TASK DETAILS: From the line containing "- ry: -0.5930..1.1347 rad" to the end of the records below, output each line exactly; include both ends and nothing else.

DATASET ENTRIES:
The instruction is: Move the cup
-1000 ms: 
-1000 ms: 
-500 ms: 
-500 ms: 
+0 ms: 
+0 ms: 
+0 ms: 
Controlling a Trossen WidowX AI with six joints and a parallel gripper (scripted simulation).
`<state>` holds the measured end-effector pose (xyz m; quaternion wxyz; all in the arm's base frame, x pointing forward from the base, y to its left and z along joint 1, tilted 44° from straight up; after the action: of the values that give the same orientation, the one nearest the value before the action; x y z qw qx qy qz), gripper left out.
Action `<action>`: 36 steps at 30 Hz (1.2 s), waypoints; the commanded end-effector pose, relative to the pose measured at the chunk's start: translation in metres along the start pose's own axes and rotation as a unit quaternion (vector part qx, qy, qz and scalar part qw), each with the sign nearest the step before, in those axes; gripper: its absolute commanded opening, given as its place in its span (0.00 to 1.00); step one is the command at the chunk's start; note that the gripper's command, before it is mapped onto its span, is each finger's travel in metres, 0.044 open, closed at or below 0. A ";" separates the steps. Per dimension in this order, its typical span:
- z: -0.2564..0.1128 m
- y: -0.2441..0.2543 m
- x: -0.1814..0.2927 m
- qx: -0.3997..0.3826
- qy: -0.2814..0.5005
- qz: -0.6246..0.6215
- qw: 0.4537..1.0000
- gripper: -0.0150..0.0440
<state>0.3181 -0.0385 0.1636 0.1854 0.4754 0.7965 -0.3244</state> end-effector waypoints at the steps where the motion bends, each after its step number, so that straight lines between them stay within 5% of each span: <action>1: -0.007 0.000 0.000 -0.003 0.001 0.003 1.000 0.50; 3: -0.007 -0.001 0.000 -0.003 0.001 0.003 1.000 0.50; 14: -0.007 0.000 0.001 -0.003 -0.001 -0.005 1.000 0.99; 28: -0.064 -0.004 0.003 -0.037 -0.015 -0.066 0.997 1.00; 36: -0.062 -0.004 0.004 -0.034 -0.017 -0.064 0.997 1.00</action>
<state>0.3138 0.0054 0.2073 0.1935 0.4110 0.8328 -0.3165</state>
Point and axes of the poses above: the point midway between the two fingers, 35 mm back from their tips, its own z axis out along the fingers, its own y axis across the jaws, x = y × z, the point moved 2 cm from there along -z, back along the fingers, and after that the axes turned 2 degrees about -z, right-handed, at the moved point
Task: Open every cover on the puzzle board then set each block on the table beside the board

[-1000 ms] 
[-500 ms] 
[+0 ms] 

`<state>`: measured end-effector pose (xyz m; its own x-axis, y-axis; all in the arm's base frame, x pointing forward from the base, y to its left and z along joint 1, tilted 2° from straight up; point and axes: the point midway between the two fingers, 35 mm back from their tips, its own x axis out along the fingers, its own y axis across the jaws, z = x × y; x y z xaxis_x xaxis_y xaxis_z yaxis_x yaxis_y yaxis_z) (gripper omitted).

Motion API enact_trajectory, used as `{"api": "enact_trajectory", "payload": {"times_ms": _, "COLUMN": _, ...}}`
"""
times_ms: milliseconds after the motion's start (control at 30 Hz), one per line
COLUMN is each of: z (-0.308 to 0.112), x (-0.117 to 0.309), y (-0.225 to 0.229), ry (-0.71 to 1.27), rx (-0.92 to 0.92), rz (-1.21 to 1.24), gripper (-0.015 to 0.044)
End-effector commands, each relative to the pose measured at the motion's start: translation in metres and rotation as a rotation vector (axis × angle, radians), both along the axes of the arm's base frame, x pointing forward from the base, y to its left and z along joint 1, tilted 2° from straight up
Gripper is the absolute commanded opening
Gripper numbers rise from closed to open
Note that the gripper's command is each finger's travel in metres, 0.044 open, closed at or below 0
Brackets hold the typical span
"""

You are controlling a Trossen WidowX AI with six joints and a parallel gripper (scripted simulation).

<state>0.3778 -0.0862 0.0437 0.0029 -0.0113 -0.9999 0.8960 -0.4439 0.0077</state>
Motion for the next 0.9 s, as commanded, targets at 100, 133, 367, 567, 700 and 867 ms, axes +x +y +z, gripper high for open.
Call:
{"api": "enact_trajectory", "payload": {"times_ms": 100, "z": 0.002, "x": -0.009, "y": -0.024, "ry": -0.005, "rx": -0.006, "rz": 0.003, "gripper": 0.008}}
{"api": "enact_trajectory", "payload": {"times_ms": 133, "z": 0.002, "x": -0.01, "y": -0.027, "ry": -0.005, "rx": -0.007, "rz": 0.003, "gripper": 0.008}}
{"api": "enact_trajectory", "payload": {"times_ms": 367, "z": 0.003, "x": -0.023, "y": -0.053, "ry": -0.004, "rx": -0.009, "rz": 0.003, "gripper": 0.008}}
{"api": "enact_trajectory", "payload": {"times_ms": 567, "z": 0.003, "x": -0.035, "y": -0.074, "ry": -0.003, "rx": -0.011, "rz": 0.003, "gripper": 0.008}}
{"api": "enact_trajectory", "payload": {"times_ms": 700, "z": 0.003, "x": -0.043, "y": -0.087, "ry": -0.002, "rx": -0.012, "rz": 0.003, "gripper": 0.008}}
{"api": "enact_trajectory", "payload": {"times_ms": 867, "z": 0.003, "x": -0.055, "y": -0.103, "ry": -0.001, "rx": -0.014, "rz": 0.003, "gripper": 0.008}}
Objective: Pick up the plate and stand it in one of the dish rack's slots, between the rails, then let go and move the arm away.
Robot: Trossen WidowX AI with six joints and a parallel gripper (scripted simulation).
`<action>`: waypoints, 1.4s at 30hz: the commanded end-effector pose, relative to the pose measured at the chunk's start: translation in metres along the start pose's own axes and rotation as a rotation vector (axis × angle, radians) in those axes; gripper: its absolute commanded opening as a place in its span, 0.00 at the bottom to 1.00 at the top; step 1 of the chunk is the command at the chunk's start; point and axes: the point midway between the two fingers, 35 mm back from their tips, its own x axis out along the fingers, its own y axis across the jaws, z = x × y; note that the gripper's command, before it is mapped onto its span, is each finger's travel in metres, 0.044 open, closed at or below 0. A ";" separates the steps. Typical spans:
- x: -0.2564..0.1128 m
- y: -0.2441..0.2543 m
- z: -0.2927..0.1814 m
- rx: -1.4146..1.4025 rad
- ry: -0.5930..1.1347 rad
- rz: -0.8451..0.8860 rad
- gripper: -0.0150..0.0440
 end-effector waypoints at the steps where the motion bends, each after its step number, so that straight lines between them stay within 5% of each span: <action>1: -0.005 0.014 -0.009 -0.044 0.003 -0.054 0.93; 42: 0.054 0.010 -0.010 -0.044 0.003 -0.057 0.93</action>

ANSWER TO THIS EXERCISE:
- ry: -0.5930..1.1347 rad
- rz: -0.8451..0.8860 rad
- gripper: -0.0150..0.0440
 end-effector waypoints at the steps where the motion bends, each after its step number, so that straight lines between them stay within 5% of each span: <action>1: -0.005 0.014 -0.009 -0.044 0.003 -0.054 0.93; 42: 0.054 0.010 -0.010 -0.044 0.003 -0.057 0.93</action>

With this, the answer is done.